Leveraging Sumo Logic to Achieve Cloud-First Security
As organizations increasingly shift to cloud-native infrastructures, traditional approaches to security information and event management (SIEM) have struggled to keep pace. Legacy SIEM platforms, originally designed for on-premises environments, often lack the agility, scalability, and cost-effectiveness required to manage the velocity of cloud-scale telemetry. In our recent efforts to modernize security operations, we transitioned to a cloud-native SIEM model, leveraging Sumo Logic, to better align with our cloud-first strategy.
Why Cloud-Native SIEM?
Before diving into the “how,” it’s worth considering the “why.” As our infrastructure expanded to encompass Kubernetes clusters, serverless applications, and multi-cloud deployments, our security operations had to evolve too.
We required a platform that was capable of:
- Natively ingesting cloud logs at scale (e.g., AWS CloudTrail, Okta Audit logs, Tenable)
- Providing real-time visibility and alerting across disparate systems
- Leveraging machine learning to filter out noise and identify credible threats
- Enabling rapid investigation without the need to maintain underlying infrastructure
This set of requirements underscored the need for cloud-native SIEM – one designed for elasticity, speed, and intelligence from the ground up.
Implementing Sumo Logic: A Pragmatic Approach
Sumo Logic stood out due to its flexible ingestion model, support for a wide range of cloud services, and its cloud-native architecture, which also aligned well with our operational goals.
Step 1: Data Onboarding
We began by identifying our most critical log sources, including:
- AWS CloudTrail and VPC Flow Logs
- Kubernetes audit logs and container runtime events
- Identity provider logs
- SaaS platform logs (such as GitHub and Atlassian)
Sumo Logic’s cloud-to-cloud integration made onboarding straightforward, eliminating the need for sidecars or agents for many of the sources.

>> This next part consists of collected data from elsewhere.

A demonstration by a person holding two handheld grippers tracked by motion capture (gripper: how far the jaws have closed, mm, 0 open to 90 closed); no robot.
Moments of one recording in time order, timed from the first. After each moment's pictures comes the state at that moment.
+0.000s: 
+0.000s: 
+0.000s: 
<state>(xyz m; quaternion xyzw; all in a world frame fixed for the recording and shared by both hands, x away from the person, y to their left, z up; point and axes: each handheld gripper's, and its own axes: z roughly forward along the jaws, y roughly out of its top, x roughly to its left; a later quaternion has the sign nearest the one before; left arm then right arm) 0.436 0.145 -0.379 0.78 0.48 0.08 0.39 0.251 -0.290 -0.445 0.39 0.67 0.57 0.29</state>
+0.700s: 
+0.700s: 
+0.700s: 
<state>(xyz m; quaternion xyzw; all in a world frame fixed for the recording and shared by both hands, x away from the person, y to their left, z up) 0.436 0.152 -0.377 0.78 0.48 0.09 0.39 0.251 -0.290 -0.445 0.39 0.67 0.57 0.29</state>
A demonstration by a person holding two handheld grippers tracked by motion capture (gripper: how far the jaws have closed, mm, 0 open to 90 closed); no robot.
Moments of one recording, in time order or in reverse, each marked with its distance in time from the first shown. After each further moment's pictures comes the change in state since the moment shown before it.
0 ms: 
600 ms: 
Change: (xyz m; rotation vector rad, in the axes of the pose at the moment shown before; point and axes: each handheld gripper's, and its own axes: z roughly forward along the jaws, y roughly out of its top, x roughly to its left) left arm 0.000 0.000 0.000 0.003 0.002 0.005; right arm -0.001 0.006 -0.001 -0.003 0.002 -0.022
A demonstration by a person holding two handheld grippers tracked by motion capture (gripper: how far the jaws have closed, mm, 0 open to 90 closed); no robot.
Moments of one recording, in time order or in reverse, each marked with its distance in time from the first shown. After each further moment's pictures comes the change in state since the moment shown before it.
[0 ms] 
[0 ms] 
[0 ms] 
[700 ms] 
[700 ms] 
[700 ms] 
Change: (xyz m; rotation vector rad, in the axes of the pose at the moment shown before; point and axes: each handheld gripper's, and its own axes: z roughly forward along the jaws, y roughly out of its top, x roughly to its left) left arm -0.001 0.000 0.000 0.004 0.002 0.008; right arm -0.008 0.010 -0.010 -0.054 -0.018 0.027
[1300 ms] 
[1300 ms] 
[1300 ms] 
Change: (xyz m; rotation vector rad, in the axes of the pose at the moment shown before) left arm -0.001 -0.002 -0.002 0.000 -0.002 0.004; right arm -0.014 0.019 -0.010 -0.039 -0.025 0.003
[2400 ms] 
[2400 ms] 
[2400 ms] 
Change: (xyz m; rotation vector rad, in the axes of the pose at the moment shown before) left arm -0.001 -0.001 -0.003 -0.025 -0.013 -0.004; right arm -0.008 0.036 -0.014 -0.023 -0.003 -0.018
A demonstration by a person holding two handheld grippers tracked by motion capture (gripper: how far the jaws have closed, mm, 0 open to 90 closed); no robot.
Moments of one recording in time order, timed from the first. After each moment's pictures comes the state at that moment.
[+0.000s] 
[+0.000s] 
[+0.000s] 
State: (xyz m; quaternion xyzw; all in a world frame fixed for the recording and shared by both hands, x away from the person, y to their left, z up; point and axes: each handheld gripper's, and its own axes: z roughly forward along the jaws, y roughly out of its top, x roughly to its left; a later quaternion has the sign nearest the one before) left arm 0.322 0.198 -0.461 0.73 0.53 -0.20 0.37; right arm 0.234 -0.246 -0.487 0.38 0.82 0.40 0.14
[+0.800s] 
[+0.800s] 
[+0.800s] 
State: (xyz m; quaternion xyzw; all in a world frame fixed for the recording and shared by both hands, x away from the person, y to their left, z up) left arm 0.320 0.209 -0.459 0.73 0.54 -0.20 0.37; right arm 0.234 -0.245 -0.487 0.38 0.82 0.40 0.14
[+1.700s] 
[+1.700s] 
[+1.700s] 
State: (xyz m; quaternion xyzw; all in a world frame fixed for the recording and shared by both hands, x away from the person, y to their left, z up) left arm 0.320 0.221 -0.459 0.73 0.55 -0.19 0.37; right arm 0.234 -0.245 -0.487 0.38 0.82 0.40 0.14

For more complex sources like Kubernetes logs, we utilized a combination of Syslog servers and Sumo Logic’s open-source Kubernetes collection agents.
Step 2: Normalization and Parsing
An early success came from leveraging Sumo Logic’s out-of-the-box log parsing for commonly used cloud services. For our custom applications, we developed field extraction rules to structure our semi-structured logs. This improved downstream queries and enabled correlation across systems.

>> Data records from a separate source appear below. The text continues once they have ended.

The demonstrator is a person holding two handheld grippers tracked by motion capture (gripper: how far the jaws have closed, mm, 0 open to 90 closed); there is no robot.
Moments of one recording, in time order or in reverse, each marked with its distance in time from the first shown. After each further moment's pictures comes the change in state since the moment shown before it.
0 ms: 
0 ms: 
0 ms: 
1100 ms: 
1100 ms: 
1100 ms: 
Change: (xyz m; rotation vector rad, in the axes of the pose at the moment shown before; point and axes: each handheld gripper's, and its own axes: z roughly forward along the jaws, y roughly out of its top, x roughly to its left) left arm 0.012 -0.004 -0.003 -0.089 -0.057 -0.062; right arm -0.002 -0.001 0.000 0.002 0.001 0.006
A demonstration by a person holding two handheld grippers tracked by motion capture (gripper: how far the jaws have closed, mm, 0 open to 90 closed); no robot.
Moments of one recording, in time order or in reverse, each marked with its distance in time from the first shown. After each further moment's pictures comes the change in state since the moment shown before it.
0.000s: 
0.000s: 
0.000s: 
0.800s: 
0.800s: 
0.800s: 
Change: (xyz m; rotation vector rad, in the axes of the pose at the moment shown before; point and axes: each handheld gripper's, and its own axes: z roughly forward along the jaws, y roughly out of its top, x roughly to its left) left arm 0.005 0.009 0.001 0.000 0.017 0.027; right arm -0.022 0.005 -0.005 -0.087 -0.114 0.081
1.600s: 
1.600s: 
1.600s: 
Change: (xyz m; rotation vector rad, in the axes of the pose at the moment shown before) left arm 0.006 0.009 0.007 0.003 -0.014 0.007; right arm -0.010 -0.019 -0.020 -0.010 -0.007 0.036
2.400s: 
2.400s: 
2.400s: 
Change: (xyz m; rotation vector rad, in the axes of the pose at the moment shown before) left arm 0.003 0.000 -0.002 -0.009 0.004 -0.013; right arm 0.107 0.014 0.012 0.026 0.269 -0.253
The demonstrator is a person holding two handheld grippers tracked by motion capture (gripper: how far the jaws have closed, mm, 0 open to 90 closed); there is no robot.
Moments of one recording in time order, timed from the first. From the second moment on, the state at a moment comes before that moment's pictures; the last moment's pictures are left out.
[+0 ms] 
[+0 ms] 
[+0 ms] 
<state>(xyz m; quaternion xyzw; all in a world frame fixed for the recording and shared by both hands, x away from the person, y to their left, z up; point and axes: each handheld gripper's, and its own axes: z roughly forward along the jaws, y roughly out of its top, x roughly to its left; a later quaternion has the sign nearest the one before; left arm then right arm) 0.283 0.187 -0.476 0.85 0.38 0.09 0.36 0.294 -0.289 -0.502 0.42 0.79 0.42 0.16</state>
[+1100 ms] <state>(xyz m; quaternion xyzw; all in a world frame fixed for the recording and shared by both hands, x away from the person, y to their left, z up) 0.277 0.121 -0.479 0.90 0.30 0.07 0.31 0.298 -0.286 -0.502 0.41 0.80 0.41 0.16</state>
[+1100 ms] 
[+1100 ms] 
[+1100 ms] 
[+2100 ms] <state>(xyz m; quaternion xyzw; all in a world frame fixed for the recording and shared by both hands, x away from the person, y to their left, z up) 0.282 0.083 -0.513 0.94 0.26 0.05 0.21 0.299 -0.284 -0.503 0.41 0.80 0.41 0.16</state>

Step 3: Detection and Alerting
Sumo Logic’s Cloud SIEM product provided a solid foundation of pre-built rules. Utilizing the existing foundation, we incorporated custom detections, tailored to our architecture.
Examples included:
- Unusual Access Patterns: Alerts for logins from unfamiliar geographic locations, especially involving privileged accounts
- Infrastructure Drift: Identification of unauthorized changes to security groups or identity and access management (IAM) policies outside approved windows
- Kubernetes Threats: Detection of containers initiating unexpected processes or accessing sensitive mounts
Alerts were integrated with our incident response tooling via webhooks and automation runbooks, reducing mean time to detect (MTTD) and mean time to respond (MTTR).

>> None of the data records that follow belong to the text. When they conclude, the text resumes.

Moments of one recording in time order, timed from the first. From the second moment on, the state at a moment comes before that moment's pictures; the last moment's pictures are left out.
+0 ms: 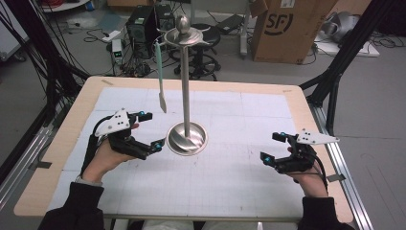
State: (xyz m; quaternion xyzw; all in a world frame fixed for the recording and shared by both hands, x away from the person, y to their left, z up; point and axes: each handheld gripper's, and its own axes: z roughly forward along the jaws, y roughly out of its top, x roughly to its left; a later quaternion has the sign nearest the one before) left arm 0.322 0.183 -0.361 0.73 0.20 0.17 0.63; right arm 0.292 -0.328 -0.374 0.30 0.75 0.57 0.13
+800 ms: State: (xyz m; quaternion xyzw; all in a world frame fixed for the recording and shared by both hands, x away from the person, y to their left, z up) left arm 0.321 0.232 -0.389 0.71 0.30 0.21 0.60; right arm 0.294 -0.335 -0.375 0.31 0.72 0.60 0.16
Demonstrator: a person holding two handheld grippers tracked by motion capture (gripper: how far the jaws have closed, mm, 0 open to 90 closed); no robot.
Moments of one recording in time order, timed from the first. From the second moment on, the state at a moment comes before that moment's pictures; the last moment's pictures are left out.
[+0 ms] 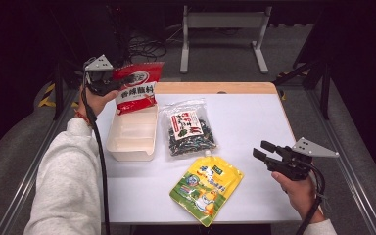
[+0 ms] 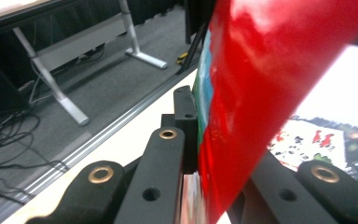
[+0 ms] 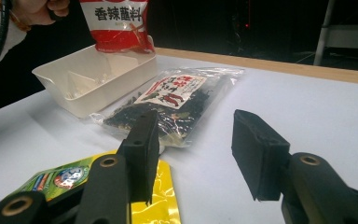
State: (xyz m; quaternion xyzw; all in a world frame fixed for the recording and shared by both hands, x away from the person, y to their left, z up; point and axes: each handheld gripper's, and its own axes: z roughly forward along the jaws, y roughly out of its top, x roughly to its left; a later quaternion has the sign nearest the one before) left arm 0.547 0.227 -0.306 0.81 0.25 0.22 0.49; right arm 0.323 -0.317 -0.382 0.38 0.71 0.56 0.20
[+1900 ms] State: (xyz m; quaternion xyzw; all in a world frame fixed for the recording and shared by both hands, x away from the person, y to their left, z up) left arm 0.547 0.236 -0.395 0.83 0.35 0.23 0.37; right arm 0.331 -0.308 -0.397 0.38 0.75 0.52 0.17
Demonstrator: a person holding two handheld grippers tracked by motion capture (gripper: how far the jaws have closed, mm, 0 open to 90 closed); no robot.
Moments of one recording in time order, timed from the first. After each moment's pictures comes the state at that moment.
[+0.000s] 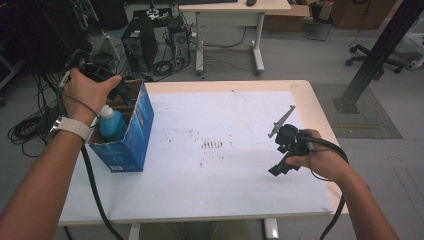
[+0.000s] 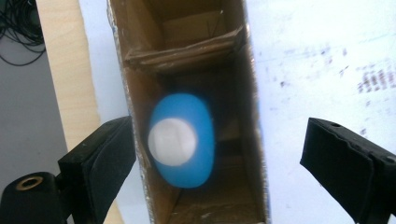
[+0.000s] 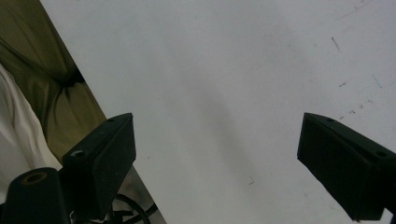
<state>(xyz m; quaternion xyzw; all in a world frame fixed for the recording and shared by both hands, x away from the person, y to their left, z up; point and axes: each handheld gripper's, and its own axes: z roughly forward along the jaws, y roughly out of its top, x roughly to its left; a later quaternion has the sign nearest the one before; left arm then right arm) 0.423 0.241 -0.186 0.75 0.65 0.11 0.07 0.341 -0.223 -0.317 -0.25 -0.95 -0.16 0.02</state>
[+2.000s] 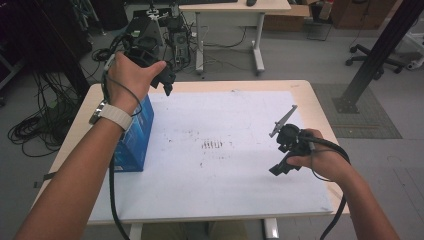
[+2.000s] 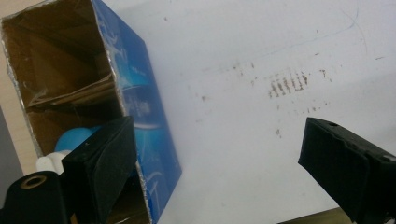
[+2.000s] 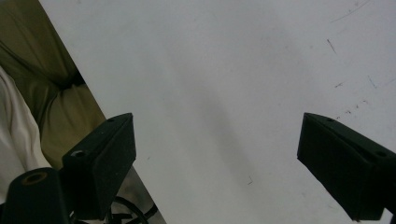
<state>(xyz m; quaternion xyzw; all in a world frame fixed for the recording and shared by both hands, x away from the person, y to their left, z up) 0.424 0.136 -0.155 0.78 0.61 0.09 0.10 0.340 -0.224 -0.314 -0.25 -0.95 -0.16 0.01</state>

Step 4: Investigation and Context
Raw logs offer limited insights without much context. A major advantage of cloud-native SIEM platforms is their ability to correlate activity across services. For instance, if a user logs in from an unknown IP address, makes a code commit, and then launches an EC2 instance with elevated permissions, Sumo Logic correlates these events into a single, consistent security insight.
This holistic view significantly reduced the time analysts spent navigating between systems and enabled earlier detection of potential attack paths.
Key Lessons Learned
- Start small, iterate fast: Begin with high-priority log sources and expand over time.
- Use built-in content but customize: Default rules are useful, but must be tailored to your organization’s environment.
- Design: Dashboards and queries should prioritize usability for Tier 1 analysts.
- Treat the SIEM like a product: Continuous feedback, tuning, and governance are essential for long-term success.
Looking Ahead
Our journey with cloud-native SIEM is ongoing. We are currently exploring integrations with threat intelligence feeds, expanding our ML-based detections, and working to better align our DevSecOps workflows with insights generated by the SIEM.
Ultimately, cloud-native SIEM is more than just a tool, it is a foundational capability. When implemented thoughtfully, it functions as the central nervous system of cloud security operations, driving agility and insights.